▶ _WHAT TO DO_
Please report how many lines in the records below contain the word "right", and give nothing else.
______________________________
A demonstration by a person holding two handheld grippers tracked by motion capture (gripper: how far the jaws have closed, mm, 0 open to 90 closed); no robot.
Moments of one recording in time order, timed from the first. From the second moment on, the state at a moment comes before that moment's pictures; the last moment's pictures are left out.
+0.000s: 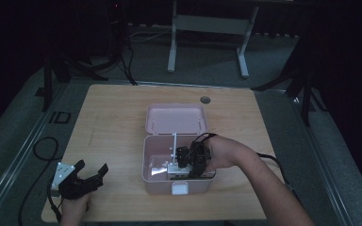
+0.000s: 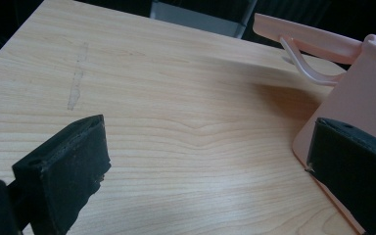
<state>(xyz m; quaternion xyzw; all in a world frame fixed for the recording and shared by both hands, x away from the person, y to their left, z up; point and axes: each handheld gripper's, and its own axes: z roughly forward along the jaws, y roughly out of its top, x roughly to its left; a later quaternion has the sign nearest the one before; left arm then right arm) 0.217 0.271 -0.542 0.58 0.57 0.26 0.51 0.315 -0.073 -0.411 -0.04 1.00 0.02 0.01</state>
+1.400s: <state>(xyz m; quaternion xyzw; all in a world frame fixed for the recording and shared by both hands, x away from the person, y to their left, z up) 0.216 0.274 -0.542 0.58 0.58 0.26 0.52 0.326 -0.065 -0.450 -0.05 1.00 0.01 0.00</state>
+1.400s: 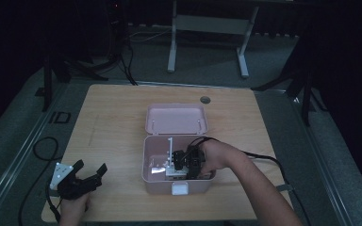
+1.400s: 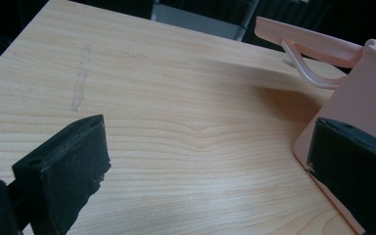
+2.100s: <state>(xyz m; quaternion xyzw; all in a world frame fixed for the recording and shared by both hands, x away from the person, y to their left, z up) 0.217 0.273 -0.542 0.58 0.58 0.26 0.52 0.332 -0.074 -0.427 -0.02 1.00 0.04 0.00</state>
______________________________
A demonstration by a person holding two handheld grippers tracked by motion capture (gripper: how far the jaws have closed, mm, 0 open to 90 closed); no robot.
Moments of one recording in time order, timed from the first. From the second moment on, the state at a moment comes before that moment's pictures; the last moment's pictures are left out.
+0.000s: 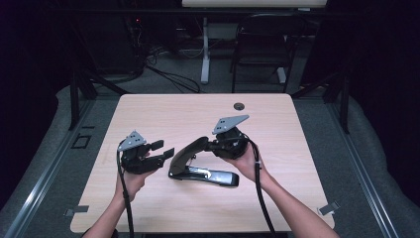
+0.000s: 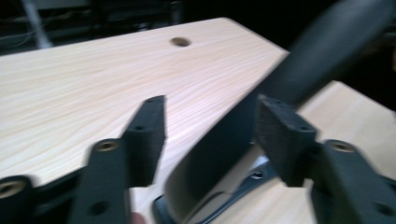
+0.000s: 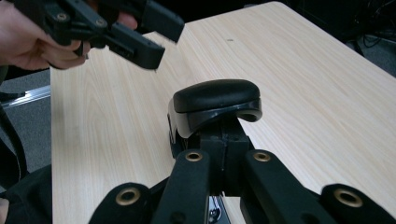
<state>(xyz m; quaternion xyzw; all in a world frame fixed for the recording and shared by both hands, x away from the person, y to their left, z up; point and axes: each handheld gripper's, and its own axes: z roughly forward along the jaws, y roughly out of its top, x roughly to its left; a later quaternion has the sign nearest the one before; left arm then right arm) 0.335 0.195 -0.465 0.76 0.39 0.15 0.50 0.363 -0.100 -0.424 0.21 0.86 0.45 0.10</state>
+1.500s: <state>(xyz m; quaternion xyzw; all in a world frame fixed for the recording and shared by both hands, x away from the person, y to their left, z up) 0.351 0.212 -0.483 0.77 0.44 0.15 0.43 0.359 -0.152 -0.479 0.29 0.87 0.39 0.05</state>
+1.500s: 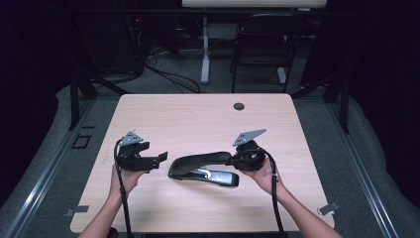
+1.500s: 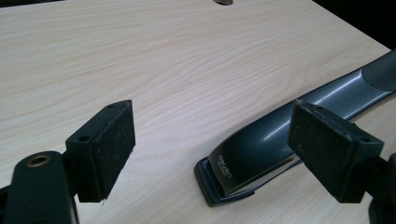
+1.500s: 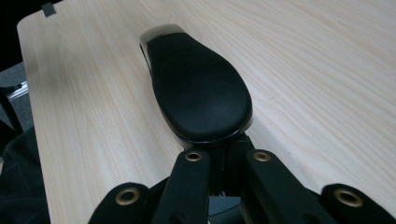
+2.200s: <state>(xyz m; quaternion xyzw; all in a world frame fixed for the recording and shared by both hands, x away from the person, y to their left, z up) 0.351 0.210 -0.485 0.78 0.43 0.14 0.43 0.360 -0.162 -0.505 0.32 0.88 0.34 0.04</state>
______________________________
▶ _EXERCISE SOLUTION_
2